Hyperparameters Searching
GridSearchCV will be used to obtain better hyperparamters and train more effectively. The optimal hyperparameters found are:
- max_depth: 22
- max_features: sqrt
- min_samples_split: 10
- n_estimators: 122
Model Performance
Train RMSE: 3593.13972810358 Test RMSE: 7954.385910146231
| Baseline Train Predicted Duration | Final Train Predicted Duration | Actual Duration | |
|---|---|---|---|
| 1484 | 1696.929466 | 1064.502460 | 1895.0 |
| 1279 | 1696.929466 | 3291.529008 | 4605.0 |
| 1152 | 1696.929466 | 285.622604 | 249.0 |
| 914 | 4025.372307 | 5781.134054 | 1044.0 |
| 1505 | 1750.409304 | 499.433308 | 103.0 |
| … | … | … | … |
| Baseline Test Predicted Duration | Final Test Predicted Duration | Actual Duration | |
|---|---|---|---|
| 1478 | 2986.133051 | 44.929826 | 77.0 |
| 371 | 2807.566034 | 1187.522924 | 360.0 |
| 1157 | 1696.929466 | 6467.448835 | 5160.0 |
| 1034 | 4000.567202 | 1341.313430 | 182.0 |
| 1330 | 2675.564788 | 1323.058217 | 1337.0 |
| … | … | … | … |
| Train (Baseline) | Test (Baseline) | Train (Final) | Test (Final) | |
|---|---|---|---|---|
| RMSE | 4916.138668 | 8312.67577 | 3593.139728 | 7954.38591 |
The final model is considered an improvement, as both the training and testing RMSE are lower (training RMSE lowered by ~1300 minutes and testing RMSE lowered by ~400 minutes). However, the testing RMSE is still significantly higher than the training RMSE, indicating that the model is overfit to the training data (although the overfit is less extreme than in the baseline model). Overall, it appears that incorporating additional features (which include more information and help fit the model better) and optimizing hyperparameters enhanced the final model performance.
Fairness Analysis
To assess whether the model is fair, the test dataset is categorized into two groups: normal climate (‘CLIMATE.CATEGORY’ == ‘normal’) vs extreme climate (‘CLIMATE.CATEGORY == ‘warm’ or ‘cold’). To answer the question “Does my model perform worse for normal climates than it does for extreme climates?”, a permutation test will be conducted.
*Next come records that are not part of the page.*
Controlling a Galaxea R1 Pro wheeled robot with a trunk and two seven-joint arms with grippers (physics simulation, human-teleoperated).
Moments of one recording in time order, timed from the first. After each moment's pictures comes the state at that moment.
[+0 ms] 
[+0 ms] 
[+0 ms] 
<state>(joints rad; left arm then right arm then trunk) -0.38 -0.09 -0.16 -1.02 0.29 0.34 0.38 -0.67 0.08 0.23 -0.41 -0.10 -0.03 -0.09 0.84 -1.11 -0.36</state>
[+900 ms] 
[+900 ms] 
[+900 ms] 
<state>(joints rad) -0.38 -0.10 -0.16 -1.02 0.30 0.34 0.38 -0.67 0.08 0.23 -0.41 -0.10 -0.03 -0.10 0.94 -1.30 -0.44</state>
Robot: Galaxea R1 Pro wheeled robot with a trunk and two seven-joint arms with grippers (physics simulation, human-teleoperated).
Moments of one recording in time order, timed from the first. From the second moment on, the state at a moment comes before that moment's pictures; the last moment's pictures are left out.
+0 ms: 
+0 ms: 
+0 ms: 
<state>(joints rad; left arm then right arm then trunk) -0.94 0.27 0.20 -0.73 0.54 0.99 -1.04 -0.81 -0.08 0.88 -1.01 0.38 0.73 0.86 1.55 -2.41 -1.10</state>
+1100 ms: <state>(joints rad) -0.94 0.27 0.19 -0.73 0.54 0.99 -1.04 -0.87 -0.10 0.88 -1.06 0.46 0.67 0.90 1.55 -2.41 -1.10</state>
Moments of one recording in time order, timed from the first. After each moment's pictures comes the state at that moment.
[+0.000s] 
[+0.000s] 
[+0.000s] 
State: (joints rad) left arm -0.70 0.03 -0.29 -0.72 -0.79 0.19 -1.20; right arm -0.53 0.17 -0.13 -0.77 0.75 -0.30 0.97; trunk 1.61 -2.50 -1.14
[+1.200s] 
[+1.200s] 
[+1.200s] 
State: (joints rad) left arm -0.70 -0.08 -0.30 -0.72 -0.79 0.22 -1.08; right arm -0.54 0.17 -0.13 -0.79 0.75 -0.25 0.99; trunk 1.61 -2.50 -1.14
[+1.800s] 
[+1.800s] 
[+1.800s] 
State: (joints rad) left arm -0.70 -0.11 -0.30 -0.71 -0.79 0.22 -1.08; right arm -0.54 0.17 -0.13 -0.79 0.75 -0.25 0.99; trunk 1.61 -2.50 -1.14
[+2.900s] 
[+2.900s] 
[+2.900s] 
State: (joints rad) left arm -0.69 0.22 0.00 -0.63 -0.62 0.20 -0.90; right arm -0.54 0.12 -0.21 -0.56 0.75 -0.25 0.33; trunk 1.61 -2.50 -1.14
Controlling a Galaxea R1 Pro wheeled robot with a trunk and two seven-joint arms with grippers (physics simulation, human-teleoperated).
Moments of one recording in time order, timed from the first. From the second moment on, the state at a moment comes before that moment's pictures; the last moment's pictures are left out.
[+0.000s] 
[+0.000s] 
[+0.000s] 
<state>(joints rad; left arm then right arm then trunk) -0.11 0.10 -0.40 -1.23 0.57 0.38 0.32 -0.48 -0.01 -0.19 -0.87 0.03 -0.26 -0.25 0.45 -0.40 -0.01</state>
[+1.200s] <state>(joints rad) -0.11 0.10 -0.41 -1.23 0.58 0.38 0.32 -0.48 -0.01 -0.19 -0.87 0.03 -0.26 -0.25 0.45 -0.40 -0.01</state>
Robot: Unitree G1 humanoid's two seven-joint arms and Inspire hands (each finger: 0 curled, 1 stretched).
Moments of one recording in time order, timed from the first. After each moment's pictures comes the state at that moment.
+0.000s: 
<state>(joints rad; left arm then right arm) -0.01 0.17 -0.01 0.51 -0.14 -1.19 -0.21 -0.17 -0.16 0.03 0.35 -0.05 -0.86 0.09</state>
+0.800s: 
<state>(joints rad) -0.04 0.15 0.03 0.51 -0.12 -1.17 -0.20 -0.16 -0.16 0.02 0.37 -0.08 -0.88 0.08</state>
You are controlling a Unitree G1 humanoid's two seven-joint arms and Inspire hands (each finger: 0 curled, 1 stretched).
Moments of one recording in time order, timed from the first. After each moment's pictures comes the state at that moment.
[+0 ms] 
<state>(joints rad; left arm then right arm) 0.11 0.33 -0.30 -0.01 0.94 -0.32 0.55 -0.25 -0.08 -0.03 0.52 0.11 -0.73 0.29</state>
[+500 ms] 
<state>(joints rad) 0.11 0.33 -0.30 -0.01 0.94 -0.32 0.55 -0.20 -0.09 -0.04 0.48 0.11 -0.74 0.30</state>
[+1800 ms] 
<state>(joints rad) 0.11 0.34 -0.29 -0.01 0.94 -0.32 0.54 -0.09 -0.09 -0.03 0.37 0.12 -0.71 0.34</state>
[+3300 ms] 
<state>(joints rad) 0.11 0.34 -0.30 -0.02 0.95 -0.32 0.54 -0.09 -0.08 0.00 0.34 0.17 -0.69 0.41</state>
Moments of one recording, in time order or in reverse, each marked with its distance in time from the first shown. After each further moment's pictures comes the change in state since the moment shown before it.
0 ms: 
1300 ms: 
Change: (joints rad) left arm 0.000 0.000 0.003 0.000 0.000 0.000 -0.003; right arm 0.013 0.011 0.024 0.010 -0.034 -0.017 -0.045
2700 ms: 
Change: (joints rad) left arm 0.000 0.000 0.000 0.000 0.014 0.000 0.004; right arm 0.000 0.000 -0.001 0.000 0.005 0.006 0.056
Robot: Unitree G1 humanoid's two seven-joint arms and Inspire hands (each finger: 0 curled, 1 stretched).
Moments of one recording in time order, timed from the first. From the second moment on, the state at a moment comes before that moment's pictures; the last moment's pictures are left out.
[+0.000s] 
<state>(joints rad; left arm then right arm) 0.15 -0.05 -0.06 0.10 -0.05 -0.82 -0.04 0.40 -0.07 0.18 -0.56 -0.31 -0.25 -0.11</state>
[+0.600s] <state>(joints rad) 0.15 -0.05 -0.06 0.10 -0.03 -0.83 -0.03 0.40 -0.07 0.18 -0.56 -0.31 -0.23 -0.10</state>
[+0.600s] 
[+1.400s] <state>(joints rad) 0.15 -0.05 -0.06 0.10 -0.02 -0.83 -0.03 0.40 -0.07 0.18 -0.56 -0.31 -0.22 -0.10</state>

Null Hypothesis: The model is fair and its RMSE for both groups (normal vs hot/cold) is roughly the same, and any differences are due to random chance.
Alternative Hypothesis: The model is unfair and its RMSE for normal climates is higher than its RMSE for extreme climates.
Test Statistic: Absolute difference in RMSE between the ‘normal’ and combined ‘cold’/’hot’ climate categories
Significance level: 0.05
P-value: 0.931
The resulting p-value of 0.931 leads us to fail to reject the null hypothesis and conclude that the model is fair. Of course, since statistical tests were performed and not randomized controlled trials, the results of the test aren’t proven to be 100% true.